◆ WHAT THE EXERCISE ASKS: Print word for word whatever lies between the first line of the material and the line holding "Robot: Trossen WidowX", both included, and omit all pictures.

◆ INFORMATION SHOWN:
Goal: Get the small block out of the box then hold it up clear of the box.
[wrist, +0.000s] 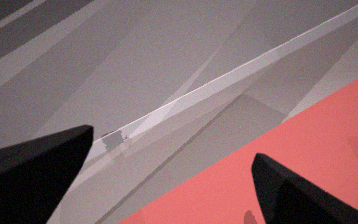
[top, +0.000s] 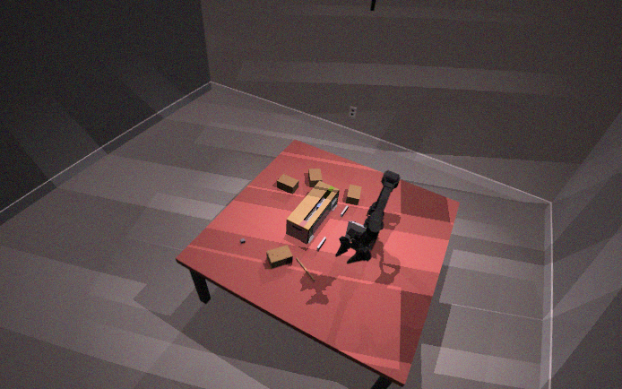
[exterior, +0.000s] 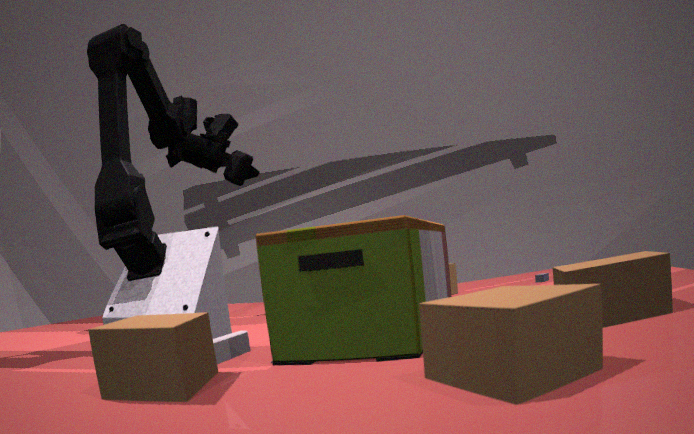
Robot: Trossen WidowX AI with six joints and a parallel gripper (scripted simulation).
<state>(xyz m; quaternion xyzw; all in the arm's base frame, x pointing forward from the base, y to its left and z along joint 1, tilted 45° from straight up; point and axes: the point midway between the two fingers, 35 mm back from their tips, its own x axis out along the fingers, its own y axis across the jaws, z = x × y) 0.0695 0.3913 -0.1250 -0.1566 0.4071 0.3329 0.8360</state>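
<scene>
The blue block is 250 mm ahead of my gripper tip, 460 mm to the right of it and 220 mm below it. The rest, counted from my gripper tip: small grey piece (580 mm ahead, 100 mm to the right, 300 mm below); then thin stick (180 mm ahead, 80 mm to the right, 300 mm below); then long box (240 mm ahead, 430 mm to the right, 240 mm below).
</scene>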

◆ ANSWER SPACE:
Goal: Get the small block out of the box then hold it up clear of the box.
[wrist, +0.000s] 
[top, +0.000s] 
[exterior, +0.000s] 
Robot: Trossen WidowX AI with six joints and a parallel gripper (scripted simulation).

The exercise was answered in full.